The data:
• • •
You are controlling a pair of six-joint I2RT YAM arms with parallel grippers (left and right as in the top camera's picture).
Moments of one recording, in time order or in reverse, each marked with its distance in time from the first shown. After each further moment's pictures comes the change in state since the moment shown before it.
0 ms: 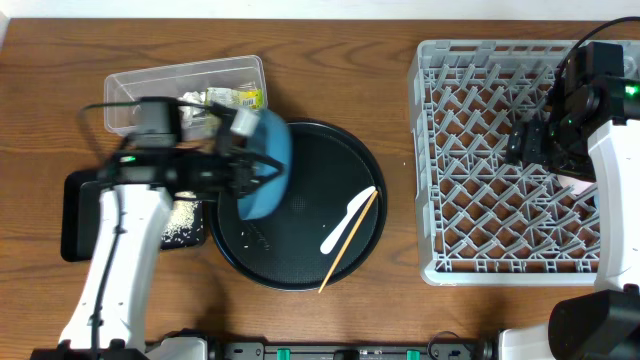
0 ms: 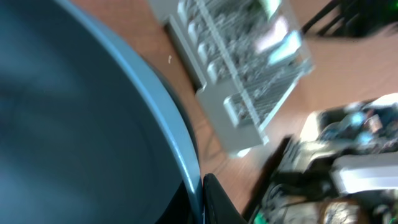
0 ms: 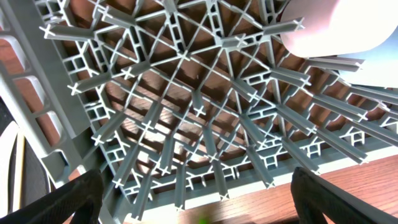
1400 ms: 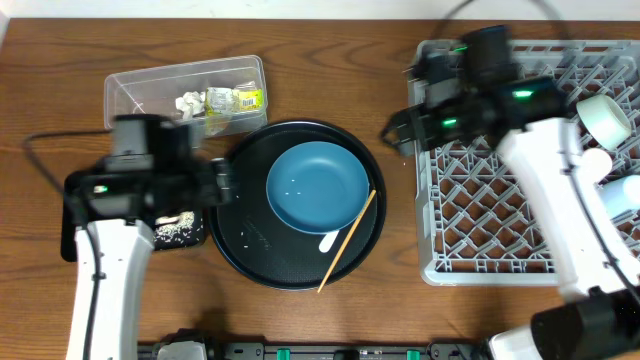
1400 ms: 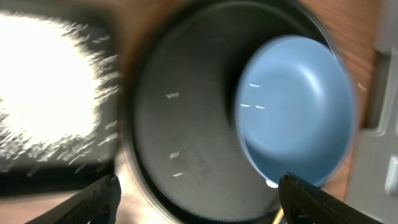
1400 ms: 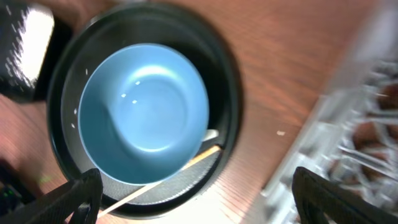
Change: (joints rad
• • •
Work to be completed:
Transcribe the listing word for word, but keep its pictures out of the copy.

Task answer:
You are controlling a pair of six-joint I2RT YAM arms with parallel grippers (left and right as in the top camera's picture).
Moments of one recording, in time order or in reverse, each marked with its distance in time from the first shown. After each further moment's pictures comes the change in state since the moment shown before it.
0 ms: 
0 ms: 
0 ms: 
1400 ms: 
1400 ms: 
1400 ms: 
Change: (joints rad

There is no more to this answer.